Stored items from a collection:
*** Block opens ***
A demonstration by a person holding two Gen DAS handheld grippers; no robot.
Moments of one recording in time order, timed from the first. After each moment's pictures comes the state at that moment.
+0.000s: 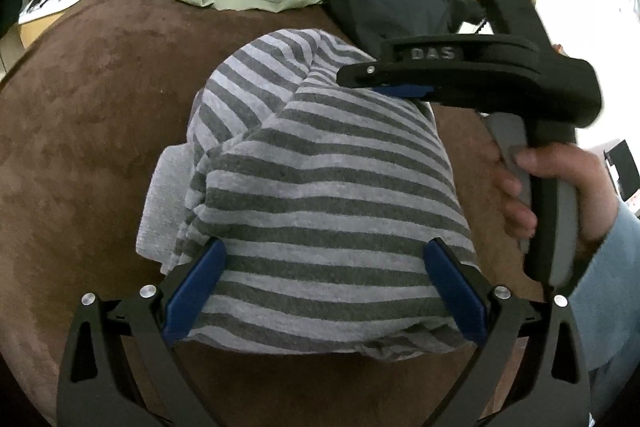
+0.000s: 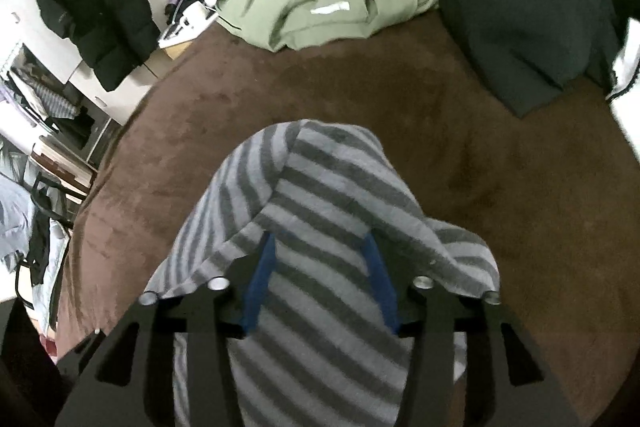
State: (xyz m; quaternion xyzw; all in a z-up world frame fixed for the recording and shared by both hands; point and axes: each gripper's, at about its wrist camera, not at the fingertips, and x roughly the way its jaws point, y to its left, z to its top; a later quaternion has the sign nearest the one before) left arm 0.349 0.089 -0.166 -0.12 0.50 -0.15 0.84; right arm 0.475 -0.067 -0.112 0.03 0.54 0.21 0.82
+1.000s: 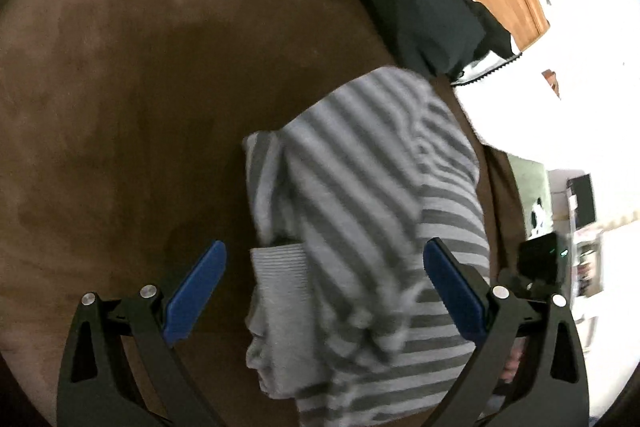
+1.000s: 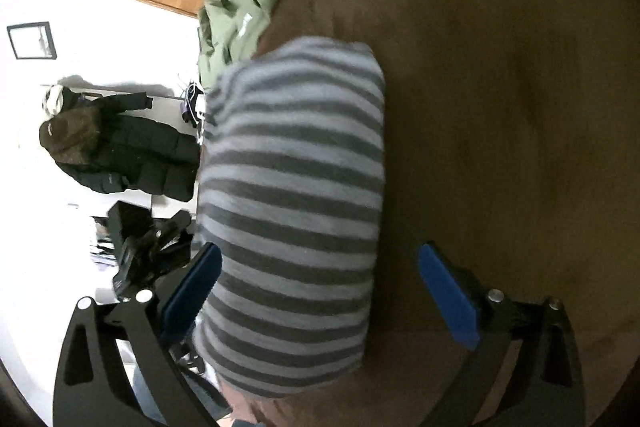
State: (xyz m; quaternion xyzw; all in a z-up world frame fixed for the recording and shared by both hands) left arm 0.453 0.184 -0.204 -0.23 0.58 -0.22 0.75; right arm 0.375 -0.201 -0.195 0.43 0.55 0.21 0.68
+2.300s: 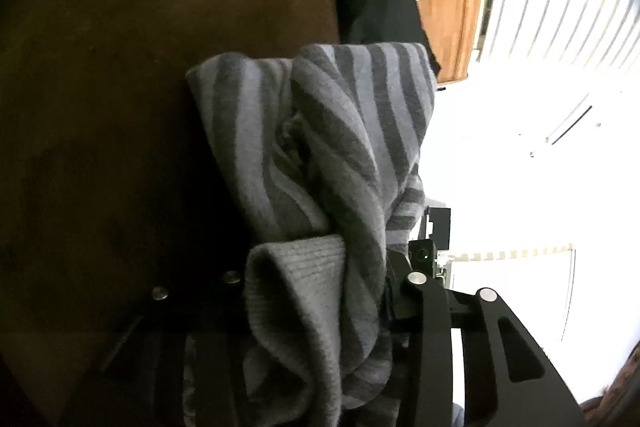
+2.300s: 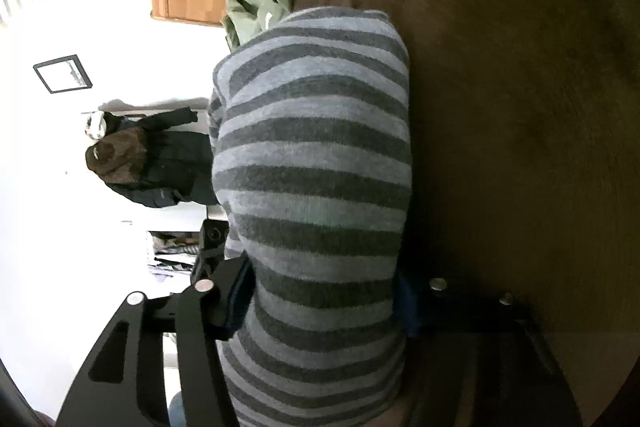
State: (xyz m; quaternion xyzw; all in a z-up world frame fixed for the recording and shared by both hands) left arm 0.424 0.172 -0.278 -0.46 0.53 -0.36 0.61; right arm 0.393 -0.184 -0.212 0.51 0.50 0.26 0.65
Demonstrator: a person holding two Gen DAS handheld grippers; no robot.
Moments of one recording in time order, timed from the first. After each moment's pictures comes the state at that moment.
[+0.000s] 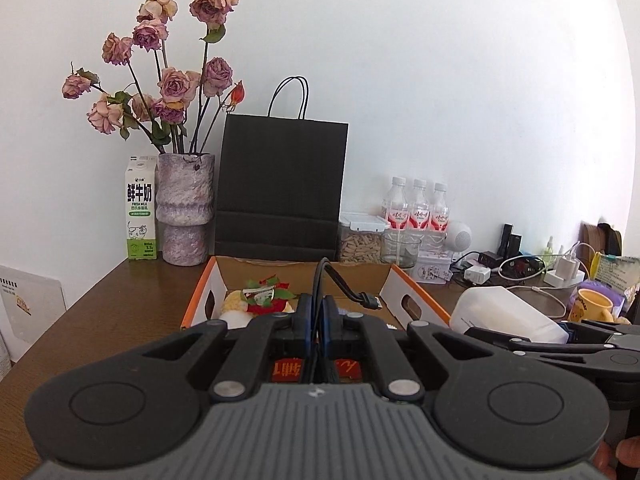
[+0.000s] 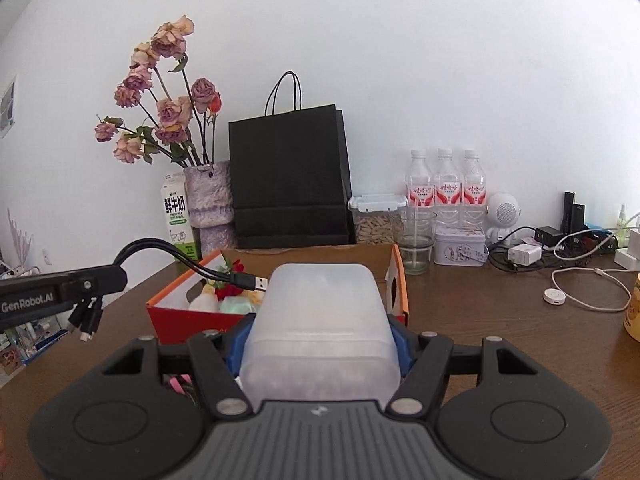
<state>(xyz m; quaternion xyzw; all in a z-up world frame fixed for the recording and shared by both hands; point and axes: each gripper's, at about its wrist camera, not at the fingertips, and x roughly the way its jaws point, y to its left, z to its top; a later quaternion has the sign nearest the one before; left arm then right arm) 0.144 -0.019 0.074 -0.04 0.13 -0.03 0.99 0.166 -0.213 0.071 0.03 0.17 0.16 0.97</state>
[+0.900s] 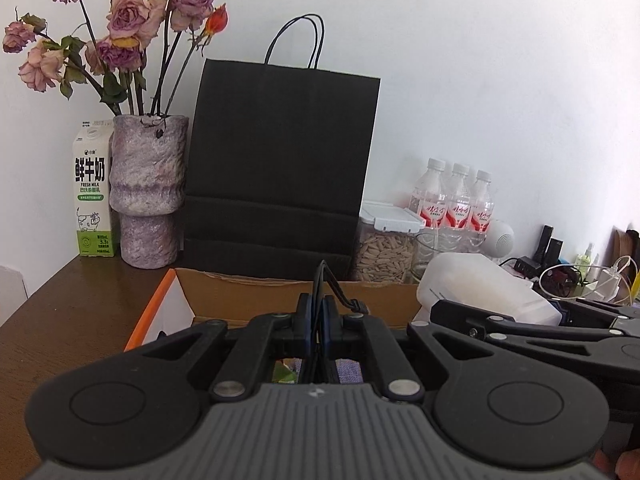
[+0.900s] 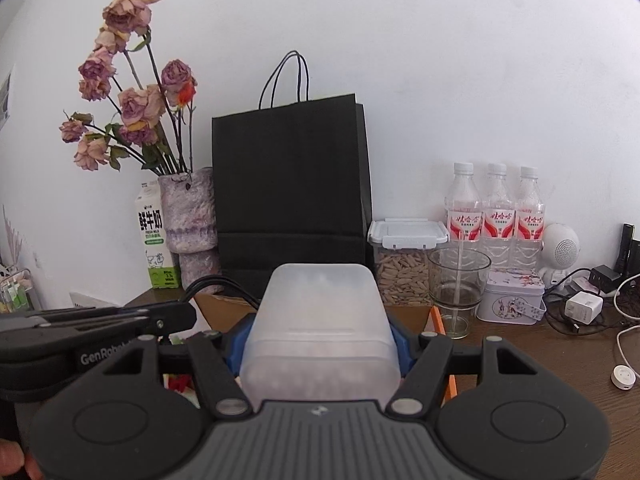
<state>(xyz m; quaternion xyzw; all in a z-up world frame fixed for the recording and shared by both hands) 0.328 -0.009 0.043 -0.06 0.18 -0.03 0.98 0.344 -0.167 0.070 0.01 0.18 0.18 0.97</state>
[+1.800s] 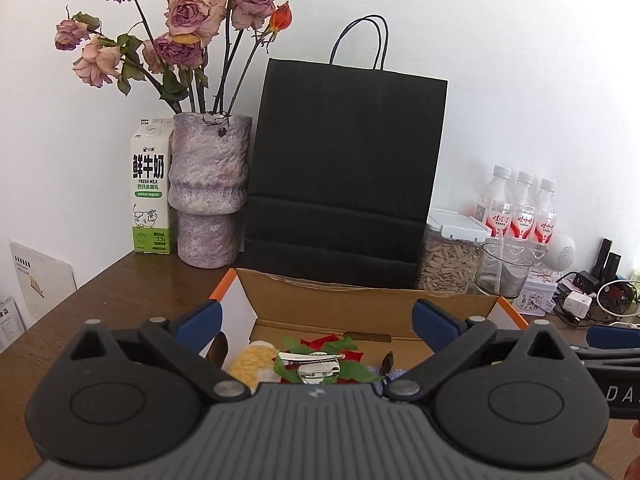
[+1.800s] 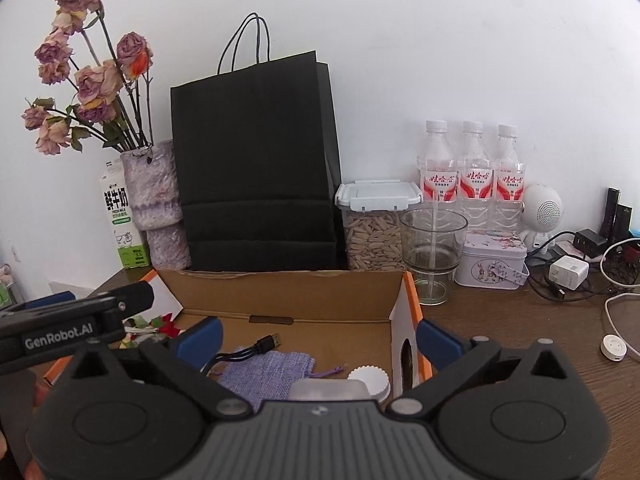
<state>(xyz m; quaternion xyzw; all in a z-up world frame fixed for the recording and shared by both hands) 0.332 0.001 0.042 -0.06 0.17 0.07 0.98 0.359 -0.178 0.063 0.02 0.23 0.15 0.96</state>
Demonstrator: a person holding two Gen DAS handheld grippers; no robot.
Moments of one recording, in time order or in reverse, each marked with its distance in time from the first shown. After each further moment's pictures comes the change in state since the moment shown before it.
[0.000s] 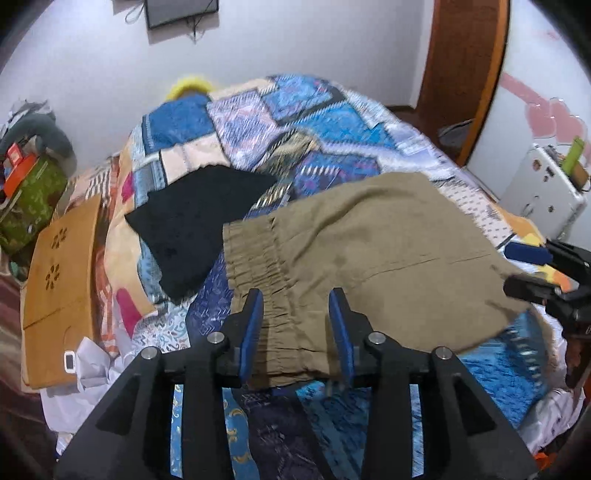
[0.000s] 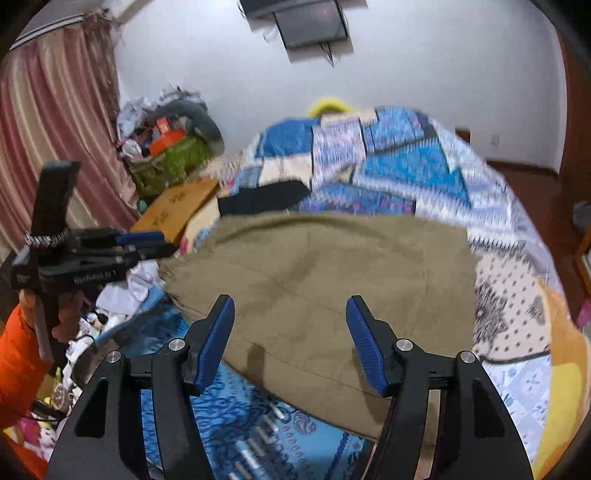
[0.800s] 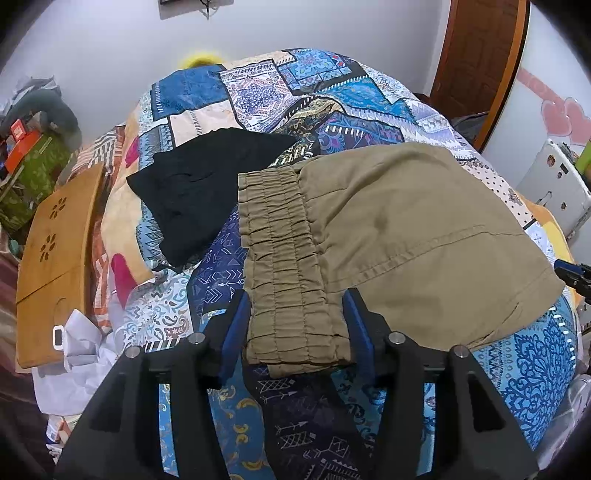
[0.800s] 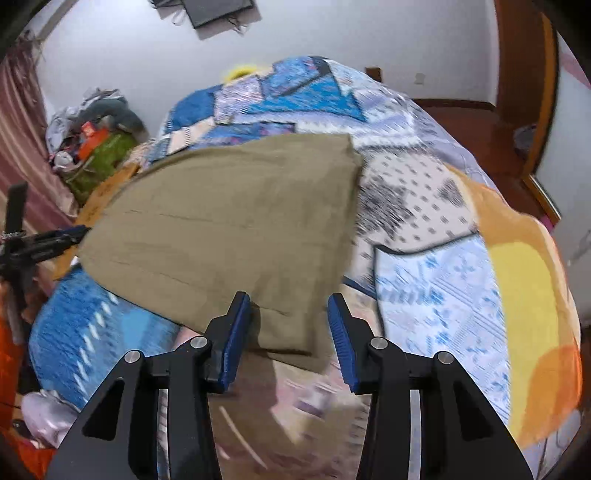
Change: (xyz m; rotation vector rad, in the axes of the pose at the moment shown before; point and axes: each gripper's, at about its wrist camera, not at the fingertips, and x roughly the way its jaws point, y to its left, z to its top) left arm 0.027 0.019 -0.028 -0.035 0.050 0.013; right arm -0.052 -0.094 -0.083 0.237 0.073 -0.203
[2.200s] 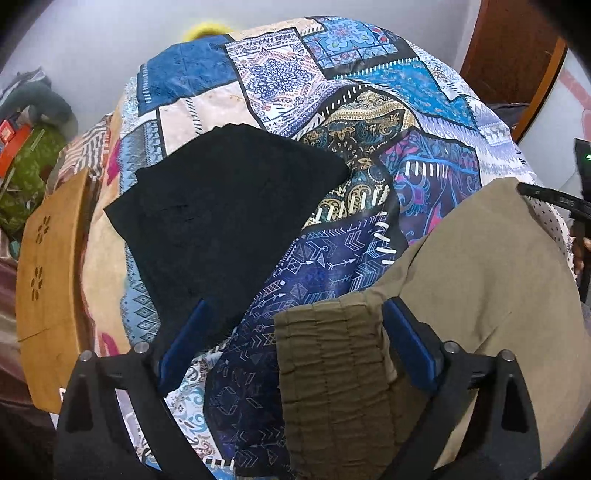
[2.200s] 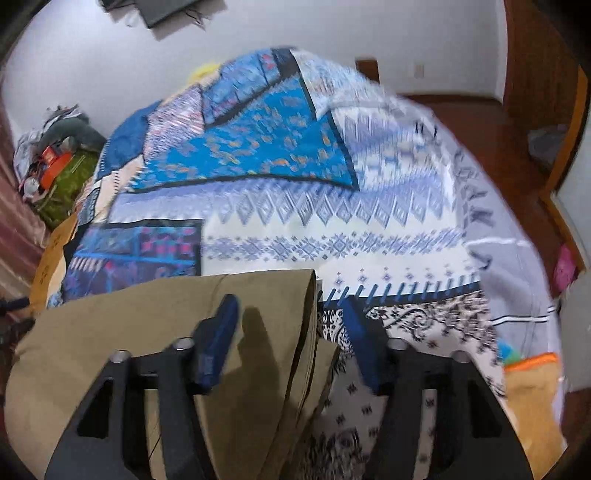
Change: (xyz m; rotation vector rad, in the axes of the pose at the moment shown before) left arm 0.112 0.036 0.114 -0.030 0.142 0.055; right arm 0.183 -0.072 0.206 0.026 0.079 0.028
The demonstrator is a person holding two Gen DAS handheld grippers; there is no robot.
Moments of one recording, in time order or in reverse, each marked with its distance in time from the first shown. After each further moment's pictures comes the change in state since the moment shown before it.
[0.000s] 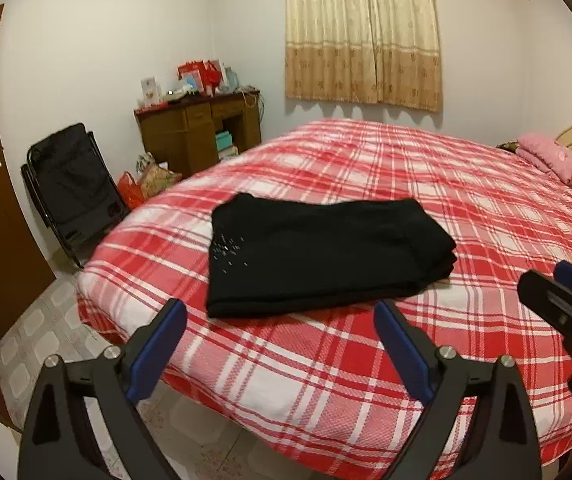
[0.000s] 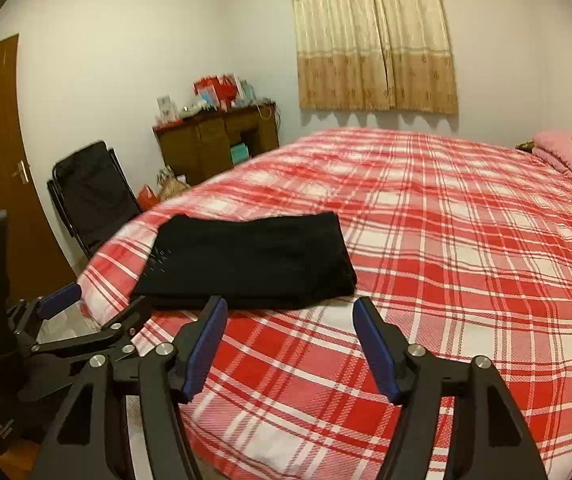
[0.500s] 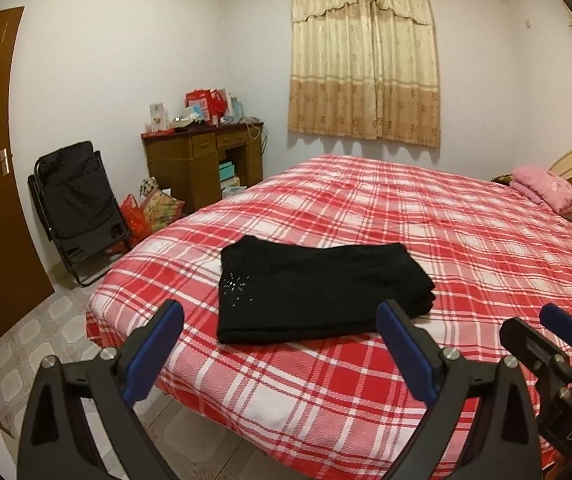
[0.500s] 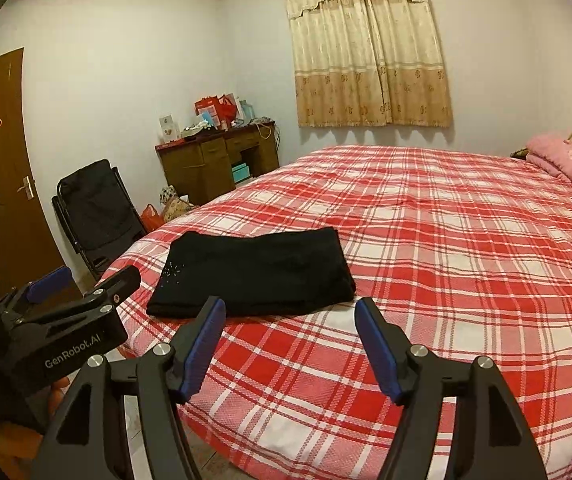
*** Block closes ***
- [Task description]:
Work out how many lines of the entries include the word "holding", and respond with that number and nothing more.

- [Solution to the problem]:
4